Last edited by fatfenders; Feb 12, 2005 at 09:08 AM.
I then pulled each of the spark plugs and examined them. They were all very black and dry (carbon fouling -- I read up on it), with the two middle on the passenger side cleaner than the rest but still kinda mucky. I cleaned them with a wire brush and reinstalled, then drove the pickup around the neighborhood (maybe three miles, enough that the engine was warmed up well before I returned). The truck seemed to run better at first but went back to idling rough, accelerating was strong but running at constant speed (~30mph) sounded kind of gargly. I checked the exhaust when I got home and it was clear with no discernable smell. After letting the engine cool a bit I checked the plugs again and they were back to the same situation I described earlier.
Oh, I also checked the coolant in the radiator. Level was good and color was also. And as I drove around the temp went up and stayed normal.
So.... where from here? Other than that I can't seem to tune a carb to save myself...
Last edited by jeffh; Feb 12, 2005 at 10:27 PM.
We'll this oil description sounds like good news. Don't stress black oil. Do you have a local mechanic friend that can drive it and offer suggestion? I won't pretend I can fix it over the net, since I really don't know what you got. I can offer a few basic suggestions.
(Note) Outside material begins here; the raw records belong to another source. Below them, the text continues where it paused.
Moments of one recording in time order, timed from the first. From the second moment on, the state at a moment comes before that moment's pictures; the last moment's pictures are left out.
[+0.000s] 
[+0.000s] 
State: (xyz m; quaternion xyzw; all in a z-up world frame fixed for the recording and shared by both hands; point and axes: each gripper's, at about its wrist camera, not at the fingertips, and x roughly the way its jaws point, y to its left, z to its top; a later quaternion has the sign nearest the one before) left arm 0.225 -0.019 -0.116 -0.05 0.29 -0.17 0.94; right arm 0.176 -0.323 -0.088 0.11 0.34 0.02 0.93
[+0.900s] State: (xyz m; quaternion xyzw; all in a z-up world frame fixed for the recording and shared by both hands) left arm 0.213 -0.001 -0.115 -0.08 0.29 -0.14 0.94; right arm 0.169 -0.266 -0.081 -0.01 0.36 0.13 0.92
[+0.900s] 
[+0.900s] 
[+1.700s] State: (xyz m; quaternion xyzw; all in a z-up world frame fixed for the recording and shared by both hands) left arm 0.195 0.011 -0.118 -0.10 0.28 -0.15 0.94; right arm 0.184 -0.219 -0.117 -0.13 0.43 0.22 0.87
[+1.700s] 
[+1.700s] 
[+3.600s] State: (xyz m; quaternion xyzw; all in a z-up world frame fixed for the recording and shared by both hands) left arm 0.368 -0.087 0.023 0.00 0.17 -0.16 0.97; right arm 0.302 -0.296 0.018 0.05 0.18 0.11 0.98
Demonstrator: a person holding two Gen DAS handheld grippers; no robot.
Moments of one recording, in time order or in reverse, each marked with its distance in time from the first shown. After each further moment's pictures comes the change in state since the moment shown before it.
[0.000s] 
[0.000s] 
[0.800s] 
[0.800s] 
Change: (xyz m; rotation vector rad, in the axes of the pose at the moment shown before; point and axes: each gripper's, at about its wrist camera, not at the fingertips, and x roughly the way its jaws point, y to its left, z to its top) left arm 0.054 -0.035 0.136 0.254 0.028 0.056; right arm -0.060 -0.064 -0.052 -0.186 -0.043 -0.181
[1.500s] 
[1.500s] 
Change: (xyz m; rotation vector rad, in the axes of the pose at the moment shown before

Don't beat yourself up because you can't tune a 50 year old carb that might be full of debris. I rarely do much to the carb until I have verified the entire ignition system is in excellent repair, and the engine is in reasonable condition. Decent compression, no vacuum leaks etc. You can really end up chasing your tail if you dig into a carb and try to tune it to work with a faulty ignition system.
I'd start by verifying the distributor shaft isn't too sloppy, install new points (unless they are very new) and set the timing. Check plug wires, coil etc. There are guys here much more competent on the flatties and Y-blocks than I. Start a new thread if you need to. A lot of people are probably skipping over this one at this point.
I had been debating for several years whether or not to have the engine professionally rebuilt (ounce of prevention type of thing, if nothing else) but I'd rather do it by my own decision. The thing that gripes me about the carb is I had it professionally rebuilt about a year ago and it worked great for a couple of months, then started making a clunking sound when operating the throttle. I took it back and they worked on it some more. Unfortunately it hasn't run right since and I loathe taking it back there again. May go down the street where I had some work done early on.I agree this thread has gotten rather long and way off subject. Thanks for all the help, I'll start a new post when I get more news, good or bad.
Ford Trucks for Ford Truck Enthusiasts
Jeff...you probably already know this but make sure your choke is opening all the way. That will make your carb rich and turn your plugs black. Oops, I was going to get into enrichment screws and power valves, then I realized you have a flathead v8.
So I better quit, but check the choke.